I knew what ART PROF Teaching Assistant Annie Irwin was all about before she even spoke a word to me. On the first day of my RISD freshman drawing class back in the fall of 2011, we reviewed the course materials for about 20 minutes, I gave the students a 15 minute break, and then we got started drawing right away with various kinds of lithographic crayons. One thing I do when I teach drawing is I spend time watching students’ movements as they draw: their movements can often times reveal to me just as much about their skill set as looking at the drawing itself.
I vividly remember the incredible conviction I saw in Annie’s face that first day of drawing class. Her movements as she drew were sharp and energetic, and she handled the drawing materials with a confidence that I don’t see very often from a freshman on the first day of class in the fall semester. I could tell immediately how intense and fully engaged she was. Annie had a highly focused gaze on the model, and her assertiveness with her drawing skills was truly incredible.
Annie was truly a force of nature- she’s one of those students who is so amazing that as the professor, I feel like all I have to do is make sure I get out of her way when she takes off like a rocket. Students like Annie make you feel, as the professor, that you don’t have to lift a finger to help them. Below is Annie’s final project from my drawing class, she constructed a diorama which had giant clumps of twine layered like a jungle. She drew her piece by drawing from direction observation of this diorama using charcoal on a 4′ x 4′ sheet of canvas. To this day, her final project still resonates with tremendous expression and emotion combined with a masterful command of the drawing material.
When you find a fabulous TA, you hold onto them for dear life! Annie was my TA for several semesters afterwards, and we managed to squeeze in an independent study somewhere. We caught up one last time on campus before graduation came along in 2015. Let’s hear from Annie about her journey so far:
“I live in California and recently completed a position as a silkscreen apprentice at the Fabric Workshop and Museum. My BFA is from the Rhode Island School of Design in Textiles. I have experience in fashion print design, an award-winning upholstery fabric, an undying love for art, and a bizarre drive to construct and embroider sock animals.
This all started when I was 11 years old. I was sitting at the car wash with my parents and found a magazine in the waiting room. When I came across images of wild paintings and crazy fashion designs, I was hooked and decided to read the article, which talked about the wonders of an art school in Rhode Island.

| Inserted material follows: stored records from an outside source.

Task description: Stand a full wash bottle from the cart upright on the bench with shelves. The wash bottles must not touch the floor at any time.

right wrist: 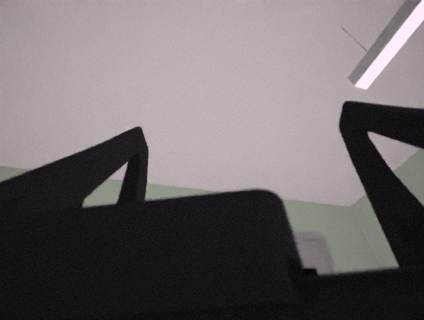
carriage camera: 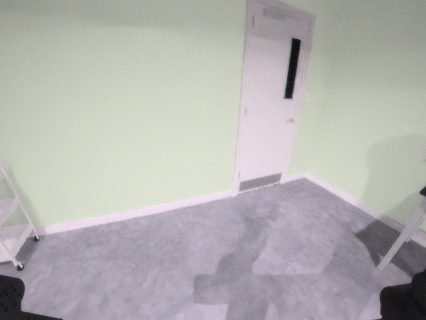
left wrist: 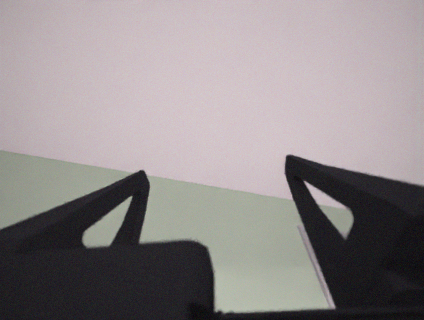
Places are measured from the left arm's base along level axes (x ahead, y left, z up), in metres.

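Pixels of known places: left gripper, between the fingertips: [left wrist: 214, 170]; right gripper, between the fingertips: [right wrist: 241, 126].
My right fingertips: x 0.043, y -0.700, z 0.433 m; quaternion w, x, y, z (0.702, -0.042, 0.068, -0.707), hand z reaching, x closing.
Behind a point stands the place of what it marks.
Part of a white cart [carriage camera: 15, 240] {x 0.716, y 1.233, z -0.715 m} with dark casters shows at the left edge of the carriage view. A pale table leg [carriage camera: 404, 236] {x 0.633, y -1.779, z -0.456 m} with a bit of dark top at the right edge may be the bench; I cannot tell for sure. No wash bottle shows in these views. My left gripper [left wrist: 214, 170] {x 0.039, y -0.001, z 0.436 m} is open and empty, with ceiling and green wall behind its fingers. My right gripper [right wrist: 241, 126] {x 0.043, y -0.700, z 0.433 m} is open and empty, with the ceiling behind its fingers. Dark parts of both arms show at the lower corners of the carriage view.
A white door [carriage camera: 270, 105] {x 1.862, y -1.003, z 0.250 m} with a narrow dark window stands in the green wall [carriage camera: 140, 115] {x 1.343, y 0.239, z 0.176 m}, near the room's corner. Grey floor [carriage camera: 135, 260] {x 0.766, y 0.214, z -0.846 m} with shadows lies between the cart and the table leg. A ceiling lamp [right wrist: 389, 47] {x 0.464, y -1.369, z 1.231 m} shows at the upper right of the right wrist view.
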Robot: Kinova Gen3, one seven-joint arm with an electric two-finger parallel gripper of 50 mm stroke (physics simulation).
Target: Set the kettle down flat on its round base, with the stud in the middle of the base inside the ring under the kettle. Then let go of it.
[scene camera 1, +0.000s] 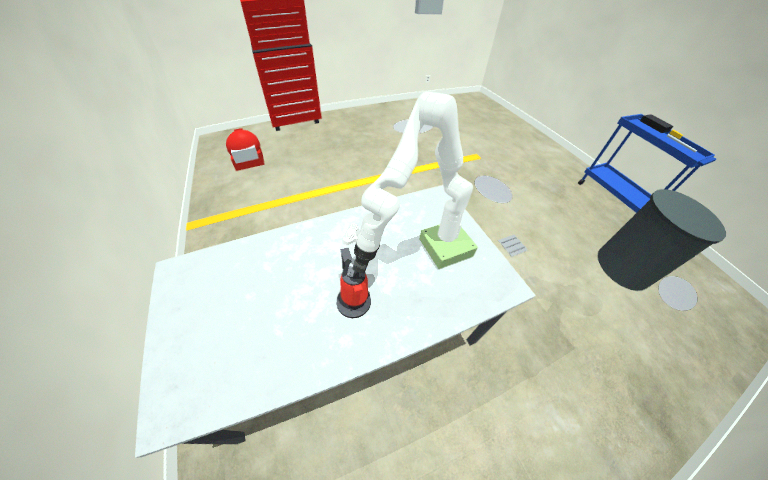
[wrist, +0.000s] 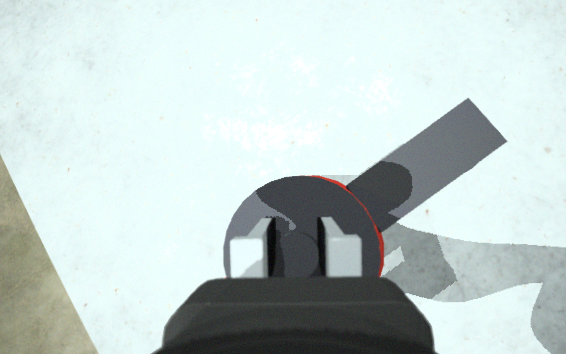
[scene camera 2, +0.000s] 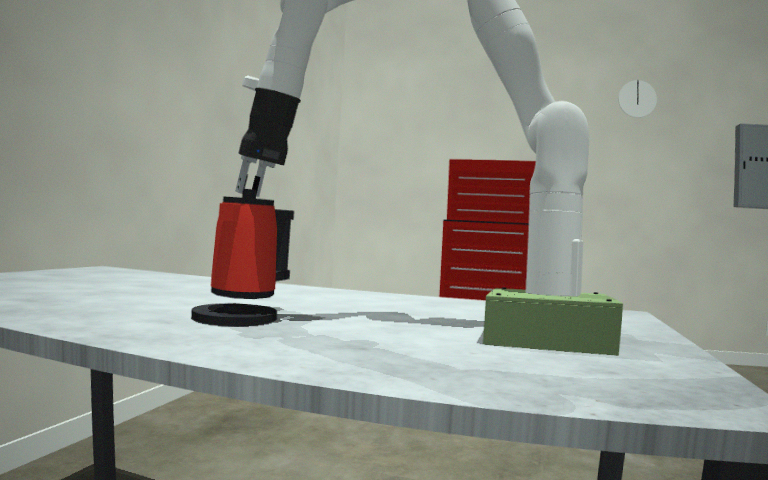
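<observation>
The red kettle (scene camera 1: 353, 292) (scene camera 2: 244, 249) (wrist: 300, 200) with its black lid and black handle hangs nearly upright, a small gap above the black round base (scene camera 1: 352, 311) (scene camera 2: 205, 316). In scene camera 2 its underside is slightly right of the base's middle. The base lies flat on the table, and the kettle hides it in the wrist view. My gripper (scene camera 1: 353, 273) (scene camera 2: 249, 189) (wrist: 296, 237) is shut on the knob of the kettle's lid. The stud cannot be made out in the base's shaded middle. The ring under the kettle is hidden.
The green block (scene camera 1: 448, 251) (scene camera 2: 552, 325) under the arm's foot stands on the table (scene camera 1: 226, 339) (scene camera 2: 396, 362), well to the right of the base. The table's front edge runs in front of the base. A red drawer cabinet (scene camera 1: 288, 84) (scene camera 2: 487, 226) stands beyond the table.
</observation>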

I knew that this was the college for me but, being only 11 years old, I was too young to apply. Instead, I drafted a handwritten letter and made a pathetic attempt at copying Vincent van Gogh’s Portrait of Eugène Boch in acrylic paint and a lame pencil drawing of a horse floating on a blank page. I sent the letter and artwork to the RISD admissions office.
I was nervous and excited when I saw the envelope with RISD’s return address. The letter told me that the best way to assemble a great application was to remain passionate and practice drawing from life every day. This advice stayed with me throughout school and remains with me today. I was lucky to have amazing teachers and a solid art department to help me through the awful time that was high school. I ran into a wall when my art teachers told me that my technique was good but my ideas were not fully developed. That’s when I learned that art-making is equal parts concept and technique; it’s a skill in itself that takes practice and effort.”